兵庫区役所には当時、暖かいものが提供されていませんでしたから、友人と同じアパートに住む中国人留学生の方を中心に作った暖かいスープは、芯から暖まると言われました。
「足湯」は、私たちの仲間に、「気功」などの心得がある者がいたので発案されました。当時は、お湯を沸かすだけでも結構な手間がかかりましたが、洗面器にお湯を入れて、冷えたお年寄りの方々の足を揉んであげ、ちょっとした会話をすると、心が温まるような場ができました。
私は約1週間後、仕事の関係で東京に戻りましたが、足湯の活動はその後地元のボランティア団体に引き継がれ、長く続けられました。
●大阪から船で神戸に入り、帰りは神戸から西宮まで自転車で走って帰りました。
神戸にどうやって入るかが問題でしたが、援助活動をする多くの方々が大阪港から船で神戸に入りました。ひび割れた港の施設を目にし、神戸の北にある友人のアパートを目指して歩きました。初めて直に目にする震災に見舞われた街の光景は衝撃でした。
帰りは西宮まで自転車でした。まだ電車も走っていませんから、西宮のボランティア団体のあるところまで走り、自転車を渡しました。
神戸にいる間、ずっと瓦礫の街を歩き回りました。その光景は今の私にとって、忘れられない‘原風景’となって脳裏に焼き付いています。
全国から集まった仲間たちは、その後も神戸に住む者もいれば、地元に帰る者もいました。今は全国各地に散ってしまいましたが、仲間の住む場で「何か」があれば、全国から集まって来てくれる、そんな確信があります。強い絆で結ばれたネットワークは、時空を超える、そんな思いがしています。
●震災一か月後にはタイコの仲間たちと神戸に入りました。一台のワゴン車に乗り込んで、夜通し走っての神戸入りです。
タイコ仲間がNGO団体に入っていることから、避難所の子どもたちとタイコで交流することが目的でしたが、それ以外にも、商店街や避難所で演奏させてもらいました。
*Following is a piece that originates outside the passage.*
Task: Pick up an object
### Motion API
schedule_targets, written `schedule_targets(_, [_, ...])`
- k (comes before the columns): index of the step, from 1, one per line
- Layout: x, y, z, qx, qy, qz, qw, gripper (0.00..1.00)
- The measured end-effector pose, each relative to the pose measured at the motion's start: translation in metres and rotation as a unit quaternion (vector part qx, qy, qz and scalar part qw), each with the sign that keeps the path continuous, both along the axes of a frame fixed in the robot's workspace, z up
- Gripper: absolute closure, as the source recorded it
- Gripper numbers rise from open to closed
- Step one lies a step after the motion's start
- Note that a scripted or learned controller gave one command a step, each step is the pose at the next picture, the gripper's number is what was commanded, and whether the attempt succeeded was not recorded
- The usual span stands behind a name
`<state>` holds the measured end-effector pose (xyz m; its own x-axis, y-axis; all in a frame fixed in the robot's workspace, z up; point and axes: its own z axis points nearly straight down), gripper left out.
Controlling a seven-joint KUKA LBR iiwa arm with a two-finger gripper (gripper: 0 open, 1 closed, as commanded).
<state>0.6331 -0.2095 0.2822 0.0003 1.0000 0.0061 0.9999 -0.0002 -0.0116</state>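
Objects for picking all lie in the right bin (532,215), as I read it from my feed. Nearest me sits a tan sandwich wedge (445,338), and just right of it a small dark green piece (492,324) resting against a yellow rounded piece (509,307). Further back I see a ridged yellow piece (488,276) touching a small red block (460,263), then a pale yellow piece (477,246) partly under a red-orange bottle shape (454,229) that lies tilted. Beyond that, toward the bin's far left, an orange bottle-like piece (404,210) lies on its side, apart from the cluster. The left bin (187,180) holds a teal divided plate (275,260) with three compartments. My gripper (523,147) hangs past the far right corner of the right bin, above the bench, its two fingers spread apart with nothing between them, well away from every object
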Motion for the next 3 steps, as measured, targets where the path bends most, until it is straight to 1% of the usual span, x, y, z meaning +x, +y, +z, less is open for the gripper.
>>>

中でも一番印象に残っているのが、ボランティア団体の拠点となっていた公園で夜、演奏したことです。私たちがこれまで演奏してきた中で、一番と言えるほどの盛り上がりとなりました。
震災から1〜2か月が経ち、疲れも見え始めた援助活動従事者たちが、ここぞとばかりに「発散」できた、それがあの場をものすごい熱気と興奮に包み込んだのでしょう。私たちにとってとても意外なことでしたが、毎日の援助活動で心身が疲れていた人たちに、一時の楽しみと安らぎを与えることができたとしたら、とてもうれしいことでした。
●震災後の神戸に滞在したことが、どれだけ大きな私の力になったことでしょう。
それ以来、「Uターンして父親を介護しながら暮らす」生活をすることに前向きになりました。
「人間、生きていることがどれだけありがたいことか」を身にしみて感じられたのかもしれません。
そして、「自分の運命を運命として受け入れる」ことからしかものごとは始まらない、人生を切り拓いていくことはできない、とある種の「悟り」?が開けたのかもしれません。
私が神戸に行ったのは、最初から「自分のため」でした。
悲嘆している人たちに私が何かしてあげることなどできるでしょうか。「何もできない」ところからしか何も始まらない、現場に身を委ねることから何かが見えてくるかもしれない、きっとそう感じたからこそ、居ても立ってもいられなくなり、一刻も早く神戸に行きたかったのでしょう。
「自分のため」が結果的に「人のため」になったとしたら、それは望外の喜びです。
14年目の1月17日朝、亡くなった方々を弔うロウソクに火が灯される黙祷の時間は、私にとっても大切な年に一度の瞬間です。